Official Member of the House of Assembly
- In office 1968–1972

Personal details
- Born: 8 December 1923 Warwick, Australia
- Died: 3 March 1975 (aged 51) Sydney, Australia

= Mick Foley (public servant) =

Australian public servant

Stanley Michael Foley (8 December 1923 – 3 March 1975) was an Australian public servant. He rose to become a District Commissioner in the Territory of Papua and New Guinea, also serving as an official member of the territory's House of Assembly.

==Biography==
Foley was born in Warwick, Queensland in December 1923. He studied at the Australian School of Pacific Administration, before moving to New Guinea in December 1942, joining the Australian New Guinea Administrative Unit in March 1943. He was demobilised in May 1948 and became a patrol officer for the Department of District Services and Native Affairs, working in Gasmata, New Britain, Rabaul and Talasea. In 1955 he moved to Kainantu, where he was promoted to Assistant District Officer.
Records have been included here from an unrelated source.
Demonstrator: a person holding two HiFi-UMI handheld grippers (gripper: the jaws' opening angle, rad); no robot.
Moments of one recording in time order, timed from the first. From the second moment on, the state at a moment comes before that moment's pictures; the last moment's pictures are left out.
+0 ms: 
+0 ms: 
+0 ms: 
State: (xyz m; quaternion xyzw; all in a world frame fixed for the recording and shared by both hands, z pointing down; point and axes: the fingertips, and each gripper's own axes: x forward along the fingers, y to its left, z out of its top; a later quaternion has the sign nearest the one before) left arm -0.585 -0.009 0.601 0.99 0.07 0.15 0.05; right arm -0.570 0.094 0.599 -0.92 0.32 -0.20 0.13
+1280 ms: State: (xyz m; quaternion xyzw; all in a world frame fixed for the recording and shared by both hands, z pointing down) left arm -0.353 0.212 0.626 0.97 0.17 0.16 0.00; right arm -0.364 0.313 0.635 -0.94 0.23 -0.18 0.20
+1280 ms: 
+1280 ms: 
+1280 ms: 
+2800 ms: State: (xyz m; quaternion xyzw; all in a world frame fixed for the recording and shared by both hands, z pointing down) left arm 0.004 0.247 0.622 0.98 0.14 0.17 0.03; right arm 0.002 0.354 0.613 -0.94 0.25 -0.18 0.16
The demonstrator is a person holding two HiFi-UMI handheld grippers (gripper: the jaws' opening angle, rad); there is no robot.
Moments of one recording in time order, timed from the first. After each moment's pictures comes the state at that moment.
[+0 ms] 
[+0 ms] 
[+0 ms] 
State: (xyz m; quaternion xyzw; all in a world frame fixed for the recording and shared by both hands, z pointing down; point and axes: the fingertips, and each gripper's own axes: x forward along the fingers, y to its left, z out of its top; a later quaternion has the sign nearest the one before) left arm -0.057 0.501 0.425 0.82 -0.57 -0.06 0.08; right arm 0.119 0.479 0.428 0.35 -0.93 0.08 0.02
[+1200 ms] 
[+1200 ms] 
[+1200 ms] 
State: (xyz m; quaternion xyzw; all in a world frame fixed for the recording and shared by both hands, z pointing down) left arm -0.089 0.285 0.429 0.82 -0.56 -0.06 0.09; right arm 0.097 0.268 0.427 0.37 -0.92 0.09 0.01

In 1967 he was appointed District Commissioner of Chimbu District.

Following the 1968 elections he was appointed to the House of Assembly as one of the official members, serving in the legislature until 1972. In 1969 he transferred to become District Commissioner of Western Highlands.

He was appointed to a senior position in the Northern Territory, but suffered a heart attack in 1973 and resigned from the civil service before taking up the new role. He subsequently moved to Sydney, where he died in 1975. He was survived by his wife Pam and five children.